(WORK REQUIRED) Copy, word for word, the lines below from the one containing "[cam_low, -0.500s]" up to and including the one containing "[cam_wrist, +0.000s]", with pictures left out.

(DATA FOR THIS EXERCISE)
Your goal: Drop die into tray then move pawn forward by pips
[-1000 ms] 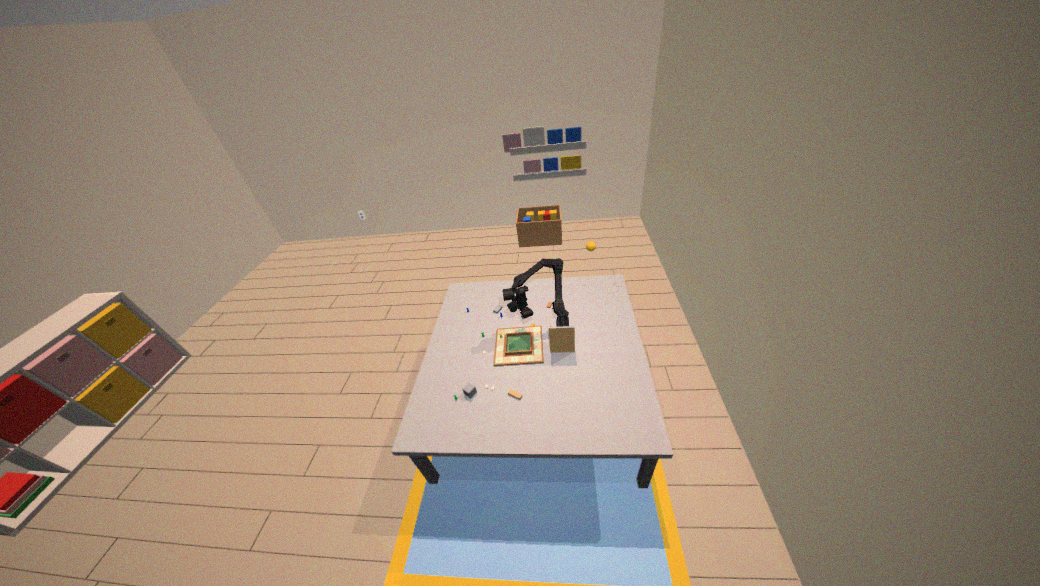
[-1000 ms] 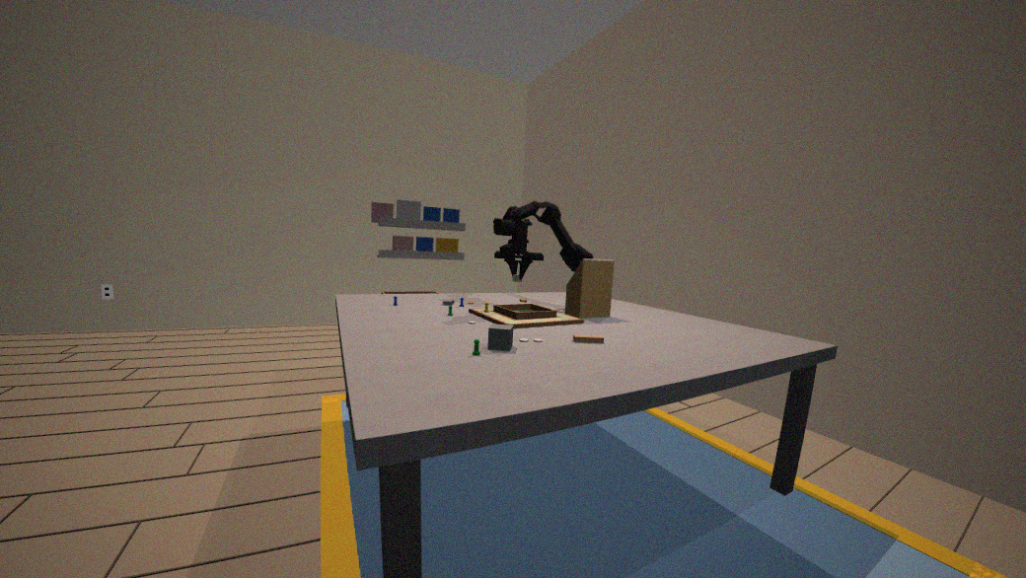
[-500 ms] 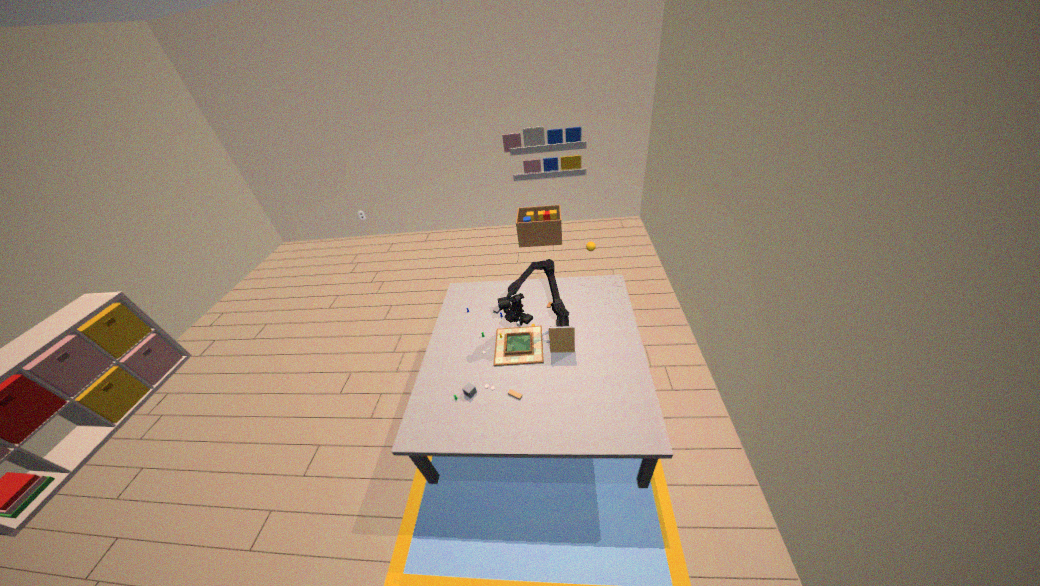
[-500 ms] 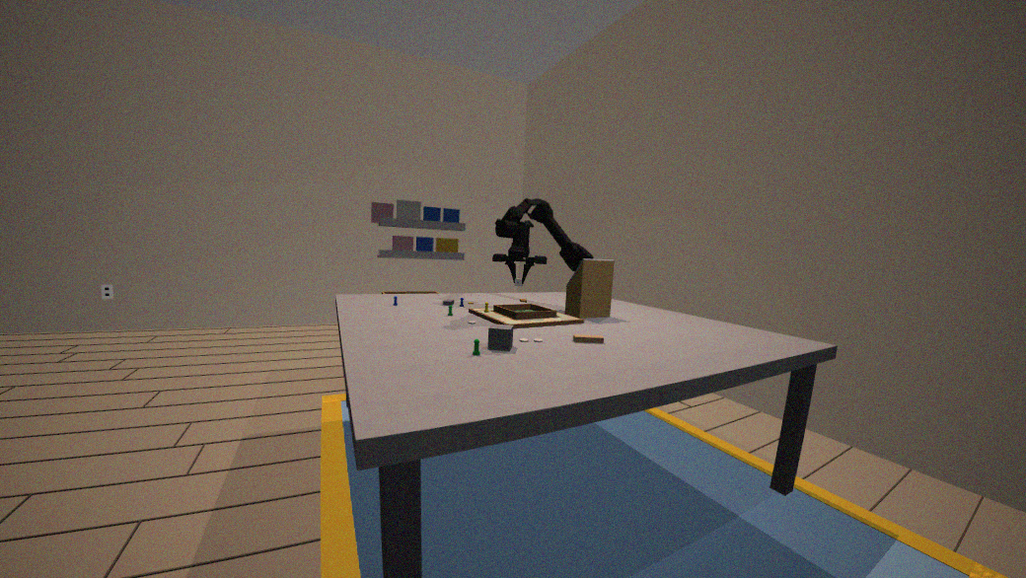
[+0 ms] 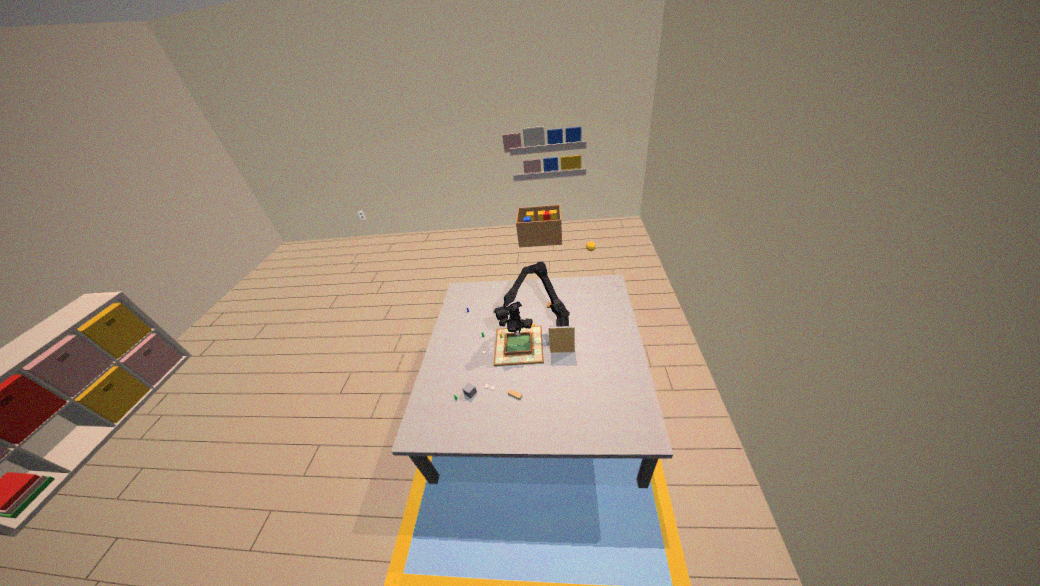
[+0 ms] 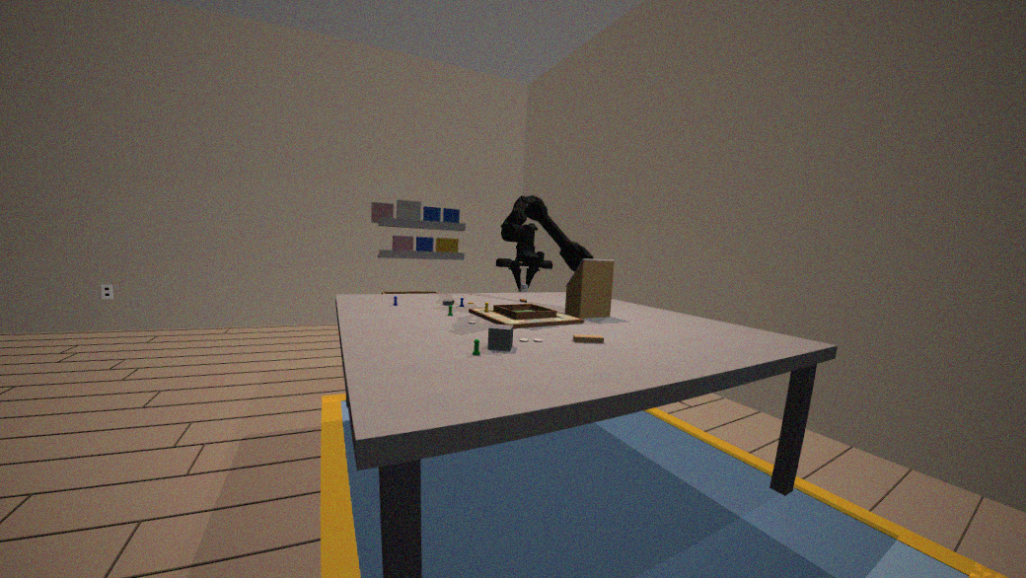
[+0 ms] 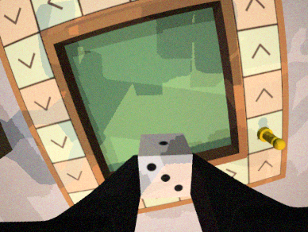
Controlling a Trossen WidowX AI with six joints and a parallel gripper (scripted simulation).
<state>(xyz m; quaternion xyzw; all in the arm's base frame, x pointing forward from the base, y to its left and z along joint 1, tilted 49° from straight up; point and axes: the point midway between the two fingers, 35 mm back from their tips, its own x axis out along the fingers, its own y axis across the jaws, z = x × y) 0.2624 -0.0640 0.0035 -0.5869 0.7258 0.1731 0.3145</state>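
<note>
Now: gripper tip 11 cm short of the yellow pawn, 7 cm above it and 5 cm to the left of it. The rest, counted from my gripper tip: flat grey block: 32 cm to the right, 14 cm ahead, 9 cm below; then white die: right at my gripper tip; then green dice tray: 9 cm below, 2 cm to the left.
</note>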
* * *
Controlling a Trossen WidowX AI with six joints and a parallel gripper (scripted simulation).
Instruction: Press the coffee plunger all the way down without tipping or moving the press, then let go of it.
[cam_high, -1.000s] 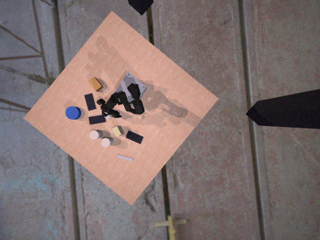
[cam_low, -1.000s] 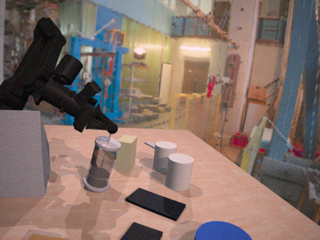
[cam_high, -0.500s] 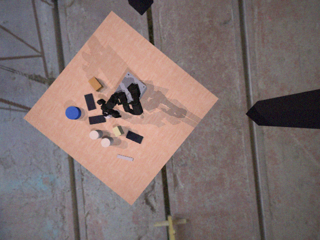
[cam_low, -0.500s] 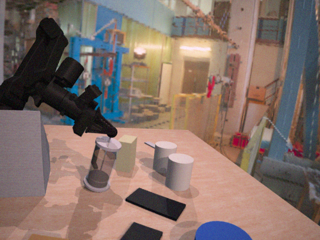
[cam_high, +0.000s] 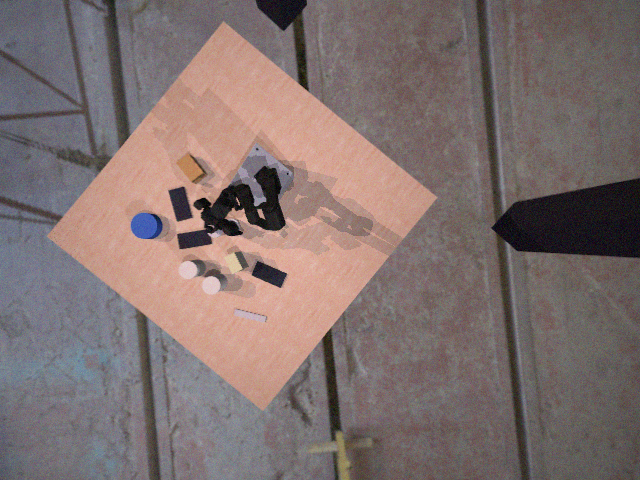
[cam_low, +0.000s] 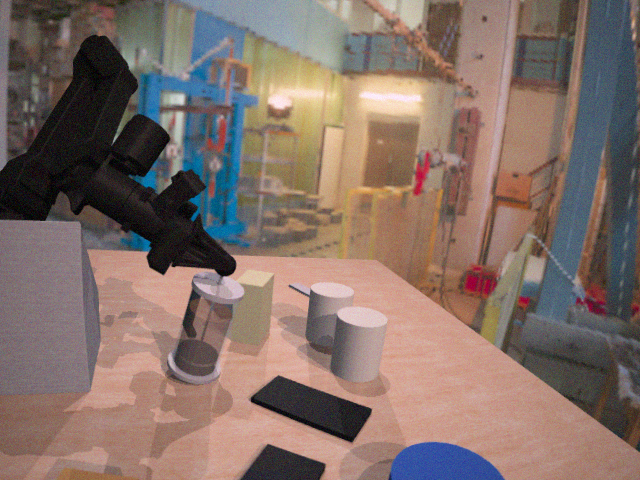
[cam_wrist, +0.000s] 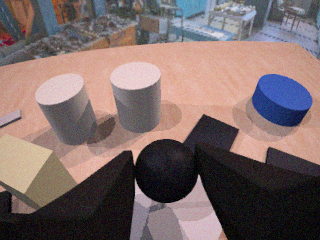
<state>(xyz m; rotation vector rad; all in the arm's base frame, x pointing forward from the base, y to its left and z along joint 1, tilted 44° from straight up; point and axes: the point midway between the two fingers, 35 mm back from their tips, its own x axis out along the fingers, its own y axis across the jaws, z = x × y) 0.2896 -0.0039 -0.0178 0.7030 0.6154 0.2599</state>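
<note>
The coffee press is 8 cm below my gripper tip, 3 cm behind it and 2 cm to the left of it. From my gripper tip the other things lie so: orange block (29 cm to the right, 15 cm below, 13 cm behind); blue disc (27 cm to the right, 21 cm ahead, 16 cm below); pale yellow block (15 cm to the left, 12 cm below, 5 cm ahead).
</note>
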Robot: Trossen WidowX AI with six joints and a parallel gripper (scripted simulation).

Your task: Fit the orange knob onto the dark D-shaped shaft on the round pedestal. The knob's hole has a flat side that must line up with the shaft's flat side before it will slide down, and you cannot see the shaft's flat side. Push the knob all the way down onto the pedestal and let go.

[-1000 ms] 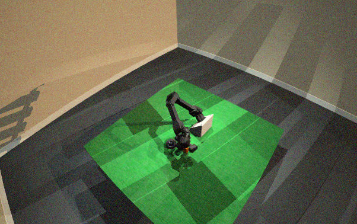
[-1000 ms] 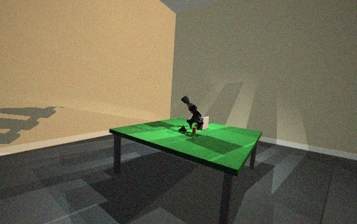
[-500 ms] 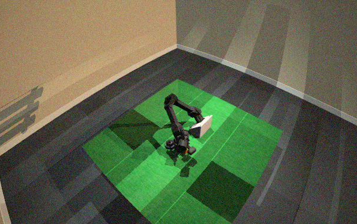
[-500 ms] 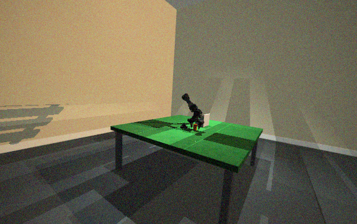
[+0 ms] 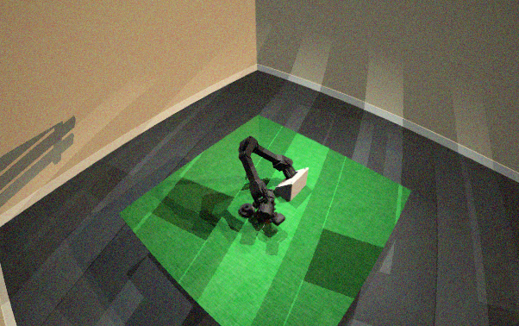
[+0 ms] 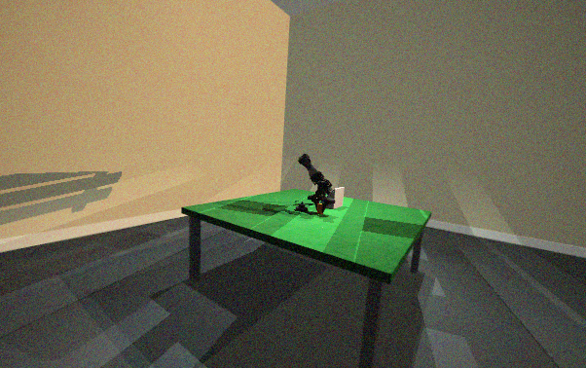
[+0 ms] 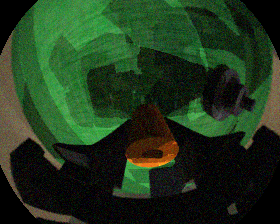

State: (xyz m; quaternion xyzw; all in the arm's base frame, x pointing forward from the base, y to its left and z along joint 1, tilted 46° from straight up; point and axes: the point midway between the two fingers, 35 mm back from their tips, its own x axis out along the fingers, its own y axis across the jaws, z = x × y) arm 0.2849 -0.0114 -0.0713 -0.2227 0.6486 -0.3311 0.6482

(RESPONSE TO THE EXERCISE)
[cam_low, -0.500s] 
[cam_high, +0.000s] 
[cam_low, +0.000s] 
[cam_wrist, +0.000s] 

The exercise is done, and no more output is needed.